The House Ways and Means Committee, which has jurisdiction over the credits, estimates that full repeal of the law's "green energy" tax credits would save about $329 billion over 10 years. That figure could rise to about $800 billion when paired with the repeal of Biden-era vehicle standards that were expected to encourage car buyers to take advantage of a $7,500 federal tax credit on new electric vehicle purchases, according to the committee.
However, wholesale repeal of the IRA tax credits is already facing opposition from a growing faction of congressional Republicans.
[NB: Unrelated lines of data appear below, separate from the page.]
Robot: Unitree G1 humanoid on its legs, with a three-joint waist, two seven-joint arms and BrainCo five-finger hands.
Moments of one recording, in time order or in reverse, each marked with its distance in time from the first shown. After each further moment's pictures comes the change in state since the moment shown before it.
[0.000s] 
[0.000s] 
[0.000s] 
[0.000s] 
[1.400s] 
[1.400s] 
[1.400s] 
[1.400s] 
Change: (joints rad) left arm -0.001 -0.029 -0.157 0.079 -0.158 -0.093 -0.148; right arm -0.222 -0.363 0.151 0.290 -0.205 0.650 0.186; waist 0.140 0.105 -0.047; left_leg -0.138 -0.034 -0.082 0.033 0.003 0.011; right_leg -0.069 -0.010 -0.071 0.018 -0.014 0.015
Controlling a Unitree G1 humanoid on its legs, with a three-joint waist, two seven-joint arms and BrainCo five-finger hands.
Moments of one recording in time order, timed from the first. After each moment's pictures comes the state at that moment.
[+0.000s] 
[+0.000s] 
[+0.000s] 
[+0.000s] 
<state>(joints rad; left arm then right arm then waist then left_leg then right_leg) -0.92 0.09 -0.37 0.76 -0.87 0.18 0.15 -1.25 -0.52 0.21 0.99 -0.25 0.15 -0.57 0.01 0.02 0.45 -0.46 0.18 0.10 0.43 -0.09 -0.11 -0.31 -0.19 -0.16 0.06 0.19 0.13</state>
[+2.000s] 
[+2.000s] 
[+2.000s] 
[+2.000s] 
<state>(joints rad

In March, a group of 21 House Republicans sent a letter to House Ways and Means Committee Chairman Jason Smith (R-Mo.) calling for "targeted and pragmatic" changes to the tax code.
"Many credits were enacted over the course of a ten-year period, which allowed energy developers to plan with these tax incentives in mind," the group of House members said. "These timelines have been relied upon when it comes to capital allocation, planning, and project commitments, all of which would be jeopardized by premature credit phase outs or additional restrictive mechanisms such as limiting transferability."
Four GOP senators — John Curtis of Utah, Jerry Moran of Kansas, Lisa Murkowski of Alaska and Thom Tillis of North Carolina — echoed that sentiment in an April 9 letter addressed to Senate Majority Leader John Thune.
"Many American companies have made substantial investments in domestic energy production and infrastructure based on the current energy tax framework," the senator said. "A wholesale repeal, or the termination of certain individual credits, would create uncertainty, jeopardizing capital allocation, long-term project planning, and job creation in the energy sector and across our broader economy."
In a more measured approach, US Rep. Julie Fedorchak (R-ND), a former state utility regulator, introduced legislation on April 10 that would phase out federal production and investment tax credits for wind and solar by the end of the decade.
"Wind and solar are no longer emerging technologies — they're mature, market-proven, and widely deployed," said Fedorchak, who was previously president of the National Association of Regulatory Utility Commissioners. "By continuing to incentivize these intermittent energy sources through generous tax credits, we're distorting energy markets and sending the absolute wrong signal to investors."
As part of the reconciliation process, Republicans are also seeking to boost oil and gas production on federal lands, repeal the IRA's fee on waste methane emissions, and significantly curb federal agencies' authority to issue "major" new regulations.